### WORK TO BE COMPLETED
Set down the data that follows, exactly and completely.

[Dataset items]
=== Begin Enclosure ===
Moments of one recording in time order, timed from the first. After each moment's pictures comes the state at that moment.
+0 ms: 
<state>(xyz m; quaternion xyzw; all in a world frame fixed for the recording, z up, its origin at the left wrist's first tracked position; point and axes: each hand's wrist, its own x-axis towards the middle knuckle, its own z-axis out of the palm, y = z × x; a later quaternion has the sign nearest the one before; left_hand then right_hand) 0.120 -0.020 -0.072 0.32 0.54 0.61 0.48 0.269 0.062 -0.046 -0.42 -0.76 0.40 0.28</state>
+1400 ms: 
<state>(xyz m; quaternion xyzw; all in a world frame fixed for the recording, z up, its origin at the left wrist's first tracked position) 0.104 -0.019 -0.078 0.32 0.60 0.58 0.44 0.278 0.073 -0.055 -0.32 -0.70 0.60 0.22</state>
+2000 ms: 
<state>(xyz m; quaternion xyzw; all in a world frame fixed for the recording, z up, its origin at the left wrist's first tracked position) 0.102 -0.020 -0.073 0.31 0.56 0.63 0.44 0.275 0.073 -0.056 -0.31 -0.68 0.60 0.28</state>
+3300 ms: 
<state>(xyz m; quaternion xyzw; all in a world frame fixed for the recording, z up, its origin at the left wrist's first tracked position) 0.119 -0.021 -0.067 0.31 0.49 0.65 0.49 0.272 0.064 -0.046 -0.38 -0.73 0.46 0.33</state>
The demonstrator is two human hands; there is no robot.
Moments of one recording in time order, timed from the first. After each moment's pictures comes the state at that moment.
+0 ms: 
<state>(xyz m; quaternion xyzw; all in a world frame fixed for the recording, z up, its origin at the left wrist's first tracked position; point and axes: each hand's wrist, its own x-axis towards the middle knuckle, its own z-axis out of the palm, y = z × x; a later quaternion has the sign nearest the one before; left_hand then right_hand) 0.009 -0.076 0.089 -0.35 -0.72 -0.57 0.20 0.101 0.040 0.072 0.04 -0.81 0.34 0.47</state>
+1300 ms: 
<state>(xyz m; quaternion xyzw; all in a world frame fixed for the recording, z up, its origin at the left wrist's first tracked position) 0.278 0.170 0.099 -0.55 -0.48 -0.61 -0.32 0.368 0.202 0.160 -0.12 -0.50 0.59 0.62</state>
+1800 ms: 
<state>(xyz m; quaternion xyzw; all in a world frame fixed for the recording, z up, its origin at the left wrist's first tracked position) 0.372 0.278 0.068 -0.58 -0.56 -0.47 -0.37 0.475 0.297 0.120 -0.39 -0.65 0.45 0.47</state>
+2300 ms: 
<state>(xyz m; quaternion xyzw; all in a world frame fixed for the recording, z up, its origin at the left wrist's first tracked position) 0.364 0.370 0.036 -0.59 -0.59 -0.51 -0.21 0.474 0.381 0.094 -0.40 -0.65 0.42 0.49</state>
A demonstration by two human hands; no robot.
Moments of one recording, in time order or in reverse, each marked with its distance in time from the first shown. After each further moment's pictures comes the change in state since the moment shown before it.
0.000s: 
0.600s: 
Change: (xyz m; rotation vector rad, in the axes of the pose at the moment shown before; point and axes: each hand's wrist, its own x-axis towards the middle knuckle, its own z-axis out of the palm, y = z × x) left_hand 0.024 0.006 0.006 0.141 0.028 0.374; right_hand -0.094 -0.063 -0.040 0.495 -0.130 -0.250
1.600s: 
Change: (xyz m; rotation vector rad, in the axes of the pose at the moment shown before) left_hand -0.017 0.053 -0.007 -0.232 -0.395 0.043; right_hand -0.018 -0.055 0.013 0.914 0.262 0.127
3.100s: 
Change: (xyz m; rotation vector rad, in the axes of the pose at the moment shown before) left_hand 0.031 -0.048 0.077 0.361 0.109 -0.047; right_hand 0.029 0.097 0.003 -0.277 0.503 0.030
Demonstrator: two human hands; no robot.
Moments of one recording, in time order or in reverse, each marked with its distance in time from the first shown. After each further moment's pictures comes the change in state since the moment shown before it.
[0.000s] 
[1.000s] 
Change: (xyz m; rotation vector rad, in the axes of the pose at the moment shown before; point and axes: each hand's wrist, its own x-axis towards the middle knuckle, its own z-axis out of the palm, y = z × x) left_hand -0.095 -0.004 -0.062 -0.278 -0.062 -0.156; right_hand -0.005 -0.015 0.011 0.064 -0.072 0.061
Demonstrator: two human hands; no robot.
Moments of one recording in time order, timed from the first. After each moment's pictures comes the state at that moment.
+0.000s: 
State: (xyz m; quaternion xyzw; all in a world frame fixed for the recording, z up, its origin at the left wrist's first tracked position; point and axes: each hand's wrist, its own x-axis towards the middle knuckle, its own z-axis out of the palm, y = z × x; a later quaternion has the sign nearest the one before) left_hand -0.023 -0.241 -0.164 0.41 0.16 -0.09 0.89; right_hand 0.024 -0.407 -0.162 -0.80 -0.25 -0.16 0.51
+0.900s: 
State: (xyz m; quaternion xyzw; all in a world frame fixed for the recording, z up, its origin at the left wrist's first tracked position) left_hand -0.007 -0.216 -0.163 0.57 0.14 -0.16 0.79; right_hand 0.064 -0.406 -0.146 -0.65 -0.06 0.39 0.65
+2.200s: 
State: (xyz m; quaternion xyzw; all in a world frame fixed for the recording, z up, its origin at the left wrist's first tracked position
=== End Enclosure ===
### RESULT
Moments of one recording in time order, timed from the first. After each moment's pictures comes the state at that moment.
+0 ms: 
<state>(xyz m; quaternion xyzw; all in a world frame fixed for the recording, z up, its origin at the left wrist's first tracked position; point and axes: each hand's wrist, its own x-axis towards the middle knuckle, its own z-axis out of the palm, y = z × x; a later quaternion has the sign nearest the one before; left_hand then right_hand) 0.120 -0.020 -0.072 0.32 0.54 0.61 0.48 0.269 0.062 -0.046 -0.42 -0.76 0.40 0.28</state>
+1400 ms: 
<state>(xyz m; quaternion xyzw; all in a world frame fixed for the recording, z up, its origin at the left wrist's first tracked position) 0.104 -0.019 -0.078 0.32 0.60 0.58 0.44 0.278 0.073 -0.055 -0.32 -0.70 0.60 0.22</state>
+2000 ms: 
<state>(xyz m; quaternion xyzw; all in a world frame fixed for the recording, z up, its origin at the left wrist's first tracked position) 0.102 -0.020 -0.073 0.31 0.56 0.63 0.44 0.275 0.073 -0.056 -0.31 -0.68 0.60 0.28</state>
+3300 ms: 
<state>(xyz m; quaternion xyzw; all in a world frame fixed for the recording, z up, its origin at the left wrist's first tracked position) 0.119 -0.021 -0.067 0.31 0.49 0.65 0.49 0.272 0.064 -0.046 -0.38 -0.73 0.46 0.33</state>
The demonstrator is two human hands; there is no robot.
Moments of one recording in time order, timed from the first. After each moment's pictures comes the state at that moment.
+0 ms: 
<state>(xyz m; quaternion xyzw; all in a world frame fixed for the recording, z up, its origin at the left wrist's first tracked position; point and axes: each hand's wrist, its own x-axis towards the middle knuckle, its own z-axis out of the palm, y = z × x; a later quaternion has the sign nearest the one before; left_hand then right_hand) 0.009 -0.076 0.089 -0.35 -0.72 -0.57 0.20 0.101 0.040 0.072 0.04 -0.81 0.34 0.47</state>
+1300 ms: 
<state>(xyz m; quaternion xyzw; all in a world frame fixed for the recording, z up, its origin at the left wrist's first tracked position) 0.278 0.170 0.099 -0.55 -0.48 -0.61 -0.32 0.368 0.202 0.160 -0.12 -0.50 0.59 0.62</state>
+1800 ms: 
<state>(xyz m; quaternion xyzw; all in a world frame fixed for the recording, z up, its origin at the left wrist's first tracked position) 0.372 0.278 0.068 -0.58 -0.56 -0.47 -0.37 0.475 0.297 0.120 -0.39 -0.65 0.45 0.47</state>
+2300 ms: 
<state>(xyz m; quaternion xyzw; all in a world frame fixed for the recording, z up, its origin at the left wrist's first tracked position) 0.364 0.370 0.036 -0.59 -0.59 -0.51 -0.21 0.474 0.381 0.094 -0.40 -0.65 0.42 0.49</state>
A demonstration by two human hands; no robot.
Moments of one recording, in time order or in reverse, each marked with its distance in time from the first shown. After each further moment's pictures comes the change in state since the moment shown before it.
0.000s: 
0.600s: 
Change: (xyz m; rotation vector rad, in the axes of the pose at the moment shown before; point and axes: each hand's wrist, its own x-axis towards the middle knuckle, its own z-axis out of the palm, y = z × x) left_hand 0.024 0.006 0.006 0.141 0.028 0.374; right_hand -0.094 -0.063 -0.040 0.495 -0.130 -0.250
1.600s: 
Change: (xyz m; rotation vector rad, in the axes of the pose at the moment shown before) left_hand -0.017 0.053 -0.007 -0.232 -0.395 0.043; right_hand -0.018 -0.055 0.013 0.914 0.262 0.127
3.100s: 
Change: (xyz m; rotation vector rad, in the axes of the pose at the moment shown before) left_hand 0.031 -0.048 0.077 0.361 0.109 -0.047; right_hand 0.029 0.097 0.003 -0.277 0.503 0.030
Demonstrator: two human hands; no robot.
Moments of one recording, in time order or in reverse, each marked with its distance in time from the first shown. After each further moment's pictures comes the change in state since the moment shown before it.
[0.000s] 
[1.000s] 
Change: (xyz m; rotation vector rad, in the axes of the pose at the moment shown before; point and axes: each hand's wrist, its own x-axis towards the middle knuckle, its own z-axis out of the palm, y = z × x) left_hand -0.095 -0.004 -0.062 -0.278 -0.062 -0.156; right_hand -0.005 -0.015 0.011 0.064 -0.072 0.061
Demonstrator: two human hands; no robot.
Moments of one recording in time order, timed from the first. After each moment's pictures comes the state at that moment.
+0.000s: 
State: (xyz m; quaternion xyzw; all in a world frame fixed for the recording, z up, its origin at the left wrist's first tracked position; point and axes: each hand's wrist, its own x-axis towards the middle knuckle, its own z-axis out of the palm, y = z × x; a later quaternion has the sign nearest the one before) left_hand -0.023 -0.241 -0.164 0.41 0.16 -0.09 0.89; right_hand 0.024 -0.407 -0.162 -0.80 -0.25 -0.16 0.51
+0.900s: 
State: (xyz m; quaternion xyzw; all in a world frame fixed for the recording, z up, its origin at the left wrist's first tracked position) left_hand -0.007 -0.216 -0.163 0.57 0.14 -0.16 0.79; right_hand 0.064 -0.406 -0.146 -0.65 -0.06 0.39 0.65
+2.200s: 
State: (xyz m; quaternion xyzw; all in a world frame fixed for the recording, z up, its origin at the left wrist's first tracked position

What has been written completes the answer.